L’auteur possède un réel sens du suspense et en joue tout du long. Il est croissant à chaque page, la tension monte à l’unisson, jusqu’à un final tout à fait éblouissant. Je dois avouer que, même si j’avais subodoré une partie de l’énigme en découvrant l’identité d’une certaine personne, je ne m’attendais pas à cette fin, à ces cinq petites et dernières lignes. J’encourage d’ailleurs fortement ceux qui ont pour habitude de jeter un œil à l’épilogue – et je sais qu’il y en a, bien que cela me paraisse aberrant – à surtout ne pas céder à leur envie, au risque de gâcher toute leur lecture.

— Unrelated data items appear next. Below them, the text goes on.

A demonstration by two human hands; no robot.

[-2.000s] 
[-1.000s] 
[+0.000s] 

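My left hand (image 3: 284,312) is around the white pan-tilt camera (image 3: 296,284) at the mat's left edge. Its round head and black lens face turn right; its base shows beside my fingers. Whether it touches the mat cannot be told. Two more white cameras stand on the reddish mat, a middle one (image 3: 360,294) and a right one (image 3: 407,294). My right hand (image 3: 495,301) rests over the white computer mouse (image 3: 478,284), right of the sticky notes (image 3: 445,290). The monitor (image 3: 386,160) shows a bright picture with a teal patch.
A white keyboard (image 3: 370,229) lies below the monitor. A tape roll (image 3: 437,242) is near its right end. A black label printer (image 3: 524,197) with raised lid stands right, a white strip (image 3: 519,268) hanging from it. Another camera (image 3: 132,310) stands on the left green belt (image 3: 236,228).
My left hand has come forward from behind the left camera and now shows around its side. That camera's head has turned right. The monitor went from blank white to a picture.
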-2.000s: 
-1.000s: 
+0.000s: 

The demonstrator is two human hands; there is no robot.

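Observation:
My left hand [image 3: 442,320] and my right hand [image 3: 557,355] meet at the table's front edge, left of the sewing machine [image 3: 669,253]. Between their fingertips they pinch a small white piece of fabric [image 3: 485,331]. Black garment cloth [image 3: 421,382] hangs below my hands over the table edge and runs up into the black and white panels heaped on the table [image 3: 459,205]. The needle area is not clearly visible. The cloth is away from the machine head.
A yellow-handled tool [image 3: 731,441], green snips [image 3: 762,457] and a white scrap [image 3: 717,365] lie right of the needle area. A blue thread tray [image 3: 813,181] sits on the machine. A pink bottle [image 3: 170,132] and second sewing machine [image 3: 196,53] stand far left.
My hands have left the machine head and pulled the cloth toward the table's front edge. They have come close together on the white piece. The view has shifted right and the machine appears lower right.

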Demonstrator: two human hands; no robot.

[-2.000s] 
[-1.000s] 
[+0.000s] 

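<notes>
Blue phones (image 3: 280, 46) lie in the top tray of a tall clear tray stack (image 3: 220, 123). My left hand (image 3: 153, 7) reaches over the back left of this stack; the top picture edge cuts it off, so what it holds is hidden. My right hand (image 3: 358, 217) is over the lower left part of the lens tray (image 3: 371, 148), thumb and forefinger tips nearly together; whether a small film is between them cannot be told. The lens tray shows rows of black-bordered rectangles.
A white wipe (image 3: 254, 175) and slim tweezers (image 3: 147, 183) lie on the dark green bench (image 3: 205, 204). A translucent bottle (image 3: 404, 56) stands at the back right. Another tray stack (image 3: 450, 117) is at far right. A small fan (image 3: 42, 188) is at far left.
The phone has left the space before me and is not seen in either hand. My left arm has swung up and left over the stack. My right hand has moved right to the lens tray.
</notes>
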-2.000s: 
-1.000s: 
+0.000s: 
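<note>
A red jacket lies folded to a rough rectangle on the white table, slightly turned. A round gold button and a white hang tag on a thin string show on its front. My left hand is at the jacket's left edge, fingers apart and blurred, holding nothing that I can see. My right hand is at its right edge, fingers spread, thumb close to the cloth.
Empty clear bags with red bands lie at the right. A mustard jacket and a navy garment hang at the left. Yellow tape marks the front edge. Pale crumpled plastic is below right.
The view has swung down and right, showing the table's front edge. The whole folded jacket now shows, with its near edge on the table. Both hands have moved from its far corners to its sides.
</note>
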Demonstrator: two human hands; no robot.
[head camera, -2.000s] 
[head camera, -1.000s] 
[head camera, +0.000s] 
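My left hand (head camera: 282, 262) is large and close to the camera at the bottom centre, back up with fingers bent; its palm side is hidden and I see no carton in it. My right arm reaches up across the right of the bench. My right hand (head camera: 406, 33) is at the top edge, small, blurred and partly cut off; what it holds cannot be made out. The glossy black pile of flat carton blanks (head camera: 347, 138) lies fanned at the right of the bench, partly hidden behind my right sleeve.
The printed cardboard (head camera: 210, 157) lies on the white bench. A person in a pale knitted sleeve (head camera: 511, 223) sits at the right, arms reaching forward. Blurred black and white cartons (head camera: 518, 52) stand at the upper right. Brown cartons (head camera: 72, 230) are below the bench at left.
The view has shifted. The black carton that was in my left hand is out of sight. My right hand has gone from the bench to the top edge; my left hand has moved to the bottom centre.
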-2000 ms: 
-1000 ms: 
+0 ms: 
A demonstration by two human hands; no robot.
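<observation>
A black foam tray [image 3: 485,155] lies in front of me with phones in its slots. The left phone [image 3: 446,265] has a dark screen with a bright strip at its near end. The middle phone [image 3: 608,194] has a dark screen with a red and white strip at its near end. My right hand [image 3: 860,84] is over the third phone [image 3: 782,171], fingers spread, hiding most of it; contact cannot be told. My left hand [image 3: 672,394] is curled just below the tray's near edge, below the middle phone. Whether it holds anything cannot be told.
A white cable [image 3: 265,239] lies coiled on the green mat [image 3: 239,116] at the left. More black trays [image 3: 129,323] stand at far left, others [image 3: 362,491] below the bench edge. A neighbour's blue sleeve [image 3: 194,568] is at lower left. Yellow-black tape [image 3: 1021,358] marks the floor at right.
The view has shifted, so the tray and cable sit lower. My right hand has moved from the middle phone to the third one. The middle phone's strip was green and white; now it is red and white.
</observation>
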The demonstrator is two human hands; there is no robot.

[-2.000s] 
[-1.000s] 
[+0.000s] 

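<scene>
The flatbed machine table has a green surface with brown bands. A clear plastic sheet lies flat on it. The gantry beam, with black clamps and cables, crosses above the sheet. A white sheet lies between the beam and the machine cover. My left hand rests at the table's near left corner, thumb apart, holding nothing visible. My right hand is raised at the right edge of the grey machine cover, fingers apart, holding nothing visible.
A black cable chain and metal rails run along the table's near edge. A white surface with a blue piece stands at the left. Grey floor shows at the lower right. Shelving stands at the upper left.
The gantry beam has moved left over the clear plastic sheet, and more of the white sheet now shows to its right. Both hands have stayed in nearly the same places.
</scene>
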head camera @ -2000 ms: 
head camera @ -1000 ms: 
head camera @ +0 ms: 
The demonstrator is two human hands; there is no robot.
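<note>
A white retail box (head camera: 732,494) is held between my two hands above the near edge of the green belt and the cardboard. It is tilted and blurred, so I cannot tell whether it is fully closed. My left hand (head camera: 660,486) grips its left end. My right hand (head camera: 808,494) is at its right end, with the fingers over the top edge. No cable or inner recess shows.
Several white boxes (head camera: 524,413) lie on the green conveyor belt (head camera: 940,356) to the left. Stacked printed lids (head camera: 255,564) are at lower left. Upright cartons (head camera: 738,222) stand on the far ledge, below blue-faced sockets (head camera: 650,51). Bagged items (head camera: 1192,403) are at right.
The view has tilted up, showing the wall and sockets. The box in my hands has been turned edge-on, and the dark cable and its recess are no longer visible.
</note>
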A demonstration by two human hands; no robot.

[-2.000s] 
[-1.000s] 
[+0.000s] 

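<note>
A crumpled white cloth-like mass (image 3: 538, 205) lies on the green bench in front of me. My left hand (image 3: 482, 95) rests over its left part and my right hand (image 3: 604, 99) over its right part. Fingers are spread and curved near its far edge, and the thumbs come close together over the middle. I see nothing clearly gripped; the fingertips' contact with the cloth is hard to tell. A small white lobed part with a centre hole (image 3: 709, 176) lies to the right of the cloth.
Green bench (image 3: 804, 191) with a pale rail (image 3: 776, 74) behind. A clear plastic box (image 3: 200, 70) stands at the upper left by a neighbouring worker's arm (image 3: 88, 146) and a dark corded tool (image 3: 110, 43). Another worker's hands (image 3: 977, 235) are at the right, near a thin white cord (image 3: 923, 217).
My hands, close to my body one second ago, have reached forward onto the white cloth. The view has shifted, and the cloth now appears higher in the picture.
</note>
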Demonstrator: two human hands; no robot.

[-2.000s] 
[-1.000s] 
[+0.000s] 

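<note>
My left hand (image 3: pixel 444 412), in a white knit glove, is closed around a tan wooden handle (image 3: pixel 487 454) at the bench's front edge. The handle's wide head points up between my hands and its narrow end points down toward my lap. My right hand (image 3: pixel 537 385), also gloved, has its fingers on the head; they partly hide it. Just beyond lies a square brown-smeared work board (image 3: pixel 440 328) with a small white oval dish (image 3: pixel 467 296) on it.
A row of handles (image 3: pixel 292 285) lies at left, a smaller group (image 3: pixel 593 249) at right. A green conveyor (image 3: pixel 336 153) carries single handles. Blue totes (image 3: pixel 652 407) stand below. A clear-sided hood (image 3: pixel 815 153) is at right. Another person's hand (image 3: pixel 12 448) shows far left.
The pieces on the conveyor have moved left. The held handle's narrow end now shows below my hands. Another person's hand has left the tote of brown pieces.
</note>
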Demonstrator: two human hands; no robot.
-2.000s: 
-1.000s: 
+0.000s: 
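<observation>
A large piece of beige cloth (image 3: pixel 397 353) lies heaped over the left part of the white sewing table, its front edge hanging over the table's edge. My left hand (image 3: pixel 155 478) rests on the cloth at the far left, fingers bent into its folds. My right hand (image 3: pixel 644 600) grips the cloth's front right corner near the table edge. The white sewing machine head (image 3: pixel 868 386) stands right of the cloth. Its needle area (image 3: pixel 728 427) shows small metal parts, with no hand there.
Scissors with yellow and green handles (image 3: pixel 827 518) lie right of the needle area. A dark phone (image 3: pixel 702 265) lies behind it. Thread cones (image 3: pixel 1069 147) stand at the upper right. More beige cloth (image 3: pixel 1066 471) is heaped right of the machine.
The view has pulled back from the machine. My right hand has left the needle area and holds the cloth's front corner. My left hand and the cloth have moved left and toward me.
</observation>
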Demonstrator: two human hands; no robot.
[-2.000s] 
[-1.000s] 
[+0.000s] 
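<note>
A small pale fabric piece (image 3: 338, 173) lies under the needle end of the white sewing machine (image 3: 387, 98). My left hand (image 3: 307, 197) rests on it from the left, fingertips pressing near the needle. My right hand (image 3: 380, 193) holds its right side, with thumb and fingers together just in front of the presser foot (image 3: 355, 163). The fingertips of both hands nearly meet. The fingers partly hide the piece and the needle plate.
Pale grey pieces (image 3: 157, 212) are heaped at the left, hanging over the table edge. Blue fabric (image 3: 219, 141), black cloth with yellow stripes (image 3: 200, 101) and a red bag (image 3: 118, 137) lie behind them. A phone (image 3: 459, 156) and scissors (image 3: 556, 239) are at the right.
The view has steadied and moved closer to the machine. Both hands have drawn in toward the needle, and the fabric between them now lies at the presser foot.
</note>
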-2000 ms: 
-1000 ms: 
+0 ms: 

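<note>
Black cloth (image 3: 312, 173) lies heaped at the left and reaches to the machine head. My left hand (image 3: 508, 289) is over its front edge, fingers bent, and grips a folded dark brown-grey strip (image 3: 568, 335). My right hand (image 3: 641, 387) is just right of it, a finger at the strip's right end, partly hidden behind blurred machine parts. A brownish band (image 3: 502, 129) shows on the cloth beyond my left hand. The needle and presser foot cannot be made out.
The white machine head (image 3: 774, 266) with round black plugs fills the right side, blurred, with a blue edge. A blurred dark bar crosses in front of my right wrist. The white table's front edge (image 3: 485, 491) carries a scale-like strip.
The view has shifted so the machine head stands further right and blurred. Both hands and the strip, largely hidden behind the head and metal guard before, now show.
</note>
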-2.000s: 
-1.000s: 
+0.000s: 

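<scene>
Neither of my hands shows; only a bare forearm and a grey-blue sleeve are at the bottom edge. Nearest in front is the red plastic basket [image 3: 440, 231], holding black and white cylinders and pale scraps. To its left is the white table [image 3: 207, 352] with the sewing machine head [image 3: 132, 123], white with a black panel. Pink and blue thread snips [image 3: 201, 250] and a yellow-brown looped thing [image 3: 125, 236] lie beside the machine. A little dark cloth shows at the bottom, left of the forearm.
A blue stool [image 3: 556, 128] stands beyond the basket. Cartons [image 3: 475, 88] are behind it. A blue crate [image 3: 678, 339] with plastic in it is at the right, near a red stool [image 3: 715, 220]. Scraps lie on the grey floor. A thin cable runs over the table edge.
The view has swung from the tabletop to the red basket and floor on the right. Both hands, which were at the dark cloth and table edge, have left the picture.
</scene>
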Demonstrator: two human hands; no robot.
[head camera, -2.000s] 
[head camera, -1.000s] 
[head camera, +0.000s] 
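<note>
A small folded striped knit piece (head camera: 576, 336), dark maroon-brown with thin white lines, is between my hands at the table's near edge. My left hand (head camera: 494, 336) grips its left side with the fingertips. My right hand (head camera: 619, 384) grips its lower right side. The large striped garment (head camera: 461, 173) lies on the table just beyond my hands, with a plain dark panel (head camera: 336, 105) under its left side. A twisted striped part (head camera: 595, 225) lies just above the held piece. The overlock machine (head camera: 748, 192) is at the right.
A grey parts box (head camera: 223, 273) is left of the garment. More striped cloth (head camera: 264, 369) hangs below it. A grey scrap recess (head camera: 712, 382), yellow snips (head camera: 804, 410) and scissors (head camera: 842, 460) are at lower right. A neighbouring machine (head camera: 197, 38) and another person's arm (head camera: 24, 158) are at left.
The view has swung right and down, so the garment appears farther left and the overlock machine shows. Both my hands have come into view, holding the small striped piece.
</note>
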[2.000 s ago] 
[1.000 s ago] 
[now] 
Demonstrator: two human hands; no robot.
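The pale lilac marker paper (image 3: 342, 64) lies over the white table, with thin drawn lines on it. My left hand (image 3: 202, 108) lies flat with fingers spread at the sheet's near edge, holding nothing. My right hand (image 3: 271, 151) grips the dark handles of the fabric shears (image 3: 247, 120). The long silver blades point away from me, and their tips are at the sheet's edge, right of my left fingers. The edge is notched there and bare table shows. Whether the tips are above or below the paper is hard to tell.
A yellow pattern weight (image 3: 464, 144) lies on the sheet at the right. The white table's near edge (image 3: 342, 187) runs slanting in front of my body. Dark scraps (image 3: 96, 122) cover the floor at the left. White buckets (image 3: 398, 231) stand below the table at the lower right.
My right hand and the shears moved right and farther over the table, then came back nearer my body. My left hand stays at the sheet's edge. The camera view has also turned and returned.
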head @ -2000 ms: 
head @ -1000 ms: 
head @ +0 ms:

Enfin je dirai pour terminer que l’écriture est tout à fait honnête, je n’ai relevé dans ce roman, qui est le tout premier de l’auteur rappelons-le, que quelques maladresses stylistiques qui ne sont que des broutilles de débutant et qui, je gage, auront disparu dès le suivant.
Je suis donc plus que curieuse et impatiente de découvrir Jeu de dames, mais aussi L’enclave, qui vient tout juste de sortir et à propos duquel j’ai déjà vu passer quelques très bonnes premières critiques.